There are several limitations of this current study. The data generated in this study are based on a retrospective, single-center experience; as is the case with most rare disease research, it is often ideal to combine data from multiple centers to be able to examine a sufficient number of patients. Our current study included a large enough cohort to determine statistical significance, but future multi-center studies are desirable to further corroborate our conclusions and to expand on findings such as improvements in hyperparathyroidism. One such study is the X-linked Hypophosphatemia Disease Monitoring Program (XLH-DMP), a prospective multi-center study currently collecting data of children and adults diagnosed with XLH over a 10-year period. The XLH-DMP does have the advantage of obtaining laboratory and imaging studies at uniform time points; while our clinical practice attempted to maintain consistency with timing of labs and radiology studies, real-world factors added to some variability in the timing of our data collection. During the initiation and dose change phases, labs were obtained precisely every 4 weeks and timed out to occur 1–2 days prior to an injection of burosumab. Though not recommended by the manufacturer, we would have ideally liked to have all patients’ lab specimens for the duration of the study obtained at the same intervals for improved data analysis.

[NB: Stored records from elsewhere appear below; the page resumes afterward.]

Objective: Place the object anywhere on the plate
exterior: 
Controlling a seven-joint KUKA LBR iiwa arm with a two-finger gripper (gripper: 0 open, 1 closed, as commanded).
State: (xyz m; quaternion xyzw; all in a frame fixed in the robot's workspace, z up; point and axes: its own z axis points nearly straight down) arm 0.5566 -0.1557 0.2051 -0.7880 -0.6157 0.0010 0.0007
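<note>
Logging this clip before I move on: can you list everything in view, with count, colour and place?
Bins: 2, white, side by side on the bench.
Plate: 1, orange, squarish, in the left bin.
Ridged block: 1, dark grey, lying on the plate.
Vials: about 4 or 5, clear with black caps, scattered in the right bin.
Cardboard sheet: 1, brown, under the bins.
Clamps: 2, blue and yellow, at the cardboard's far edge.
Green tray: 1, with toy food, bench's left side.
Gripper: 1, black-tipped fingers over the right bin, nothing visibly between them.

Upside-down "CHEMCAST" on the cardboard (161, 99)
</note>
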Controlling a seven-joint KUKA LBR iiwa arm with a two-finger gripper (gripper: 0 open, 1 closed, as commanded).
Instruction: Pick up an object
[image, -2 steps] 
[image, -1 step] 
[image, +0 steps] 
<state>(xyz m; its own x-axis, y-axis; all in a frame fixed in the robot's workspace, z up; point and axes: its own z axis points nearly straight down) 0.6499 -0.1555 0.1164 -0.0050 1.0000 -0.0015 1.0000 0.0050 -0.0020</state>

Fortunately, despite this potential confounder, our laboratory results were very similar to the phase 2 and 3 clinical trials; furthermore, the significant improvements in rickets and height after starting burosumab correlate with our improved laboratory values [8,9,10]. Additionally, we would have preferred to follow all our patients at closer intervals (such as every 3 months during growth phases while on conventional therapy) but for most of our patients this was logistically challenging and sometimes untenable [11]. Finally, we did not obtain wrist radiographs with enough frequency to calculate the full RSS, which is anticipated to be reported by the XLH-DMP.

Our study demonstrates that burosumab is safe and more effective than conventional therapy in treating real-world pediatric XLH patients and supports the use of burosumab as the first-line therapy for children with XLH. Laboratories, rachitic changes on radiographs, and height z-scores were significantly improved on burosumab compared to conventional therapy and overall burosumab was well-tolerated. Further longitudinal, long-term, multi-center studies are needed to assess real-world long-term safety and effectiveness of burosumab in larger cohorts.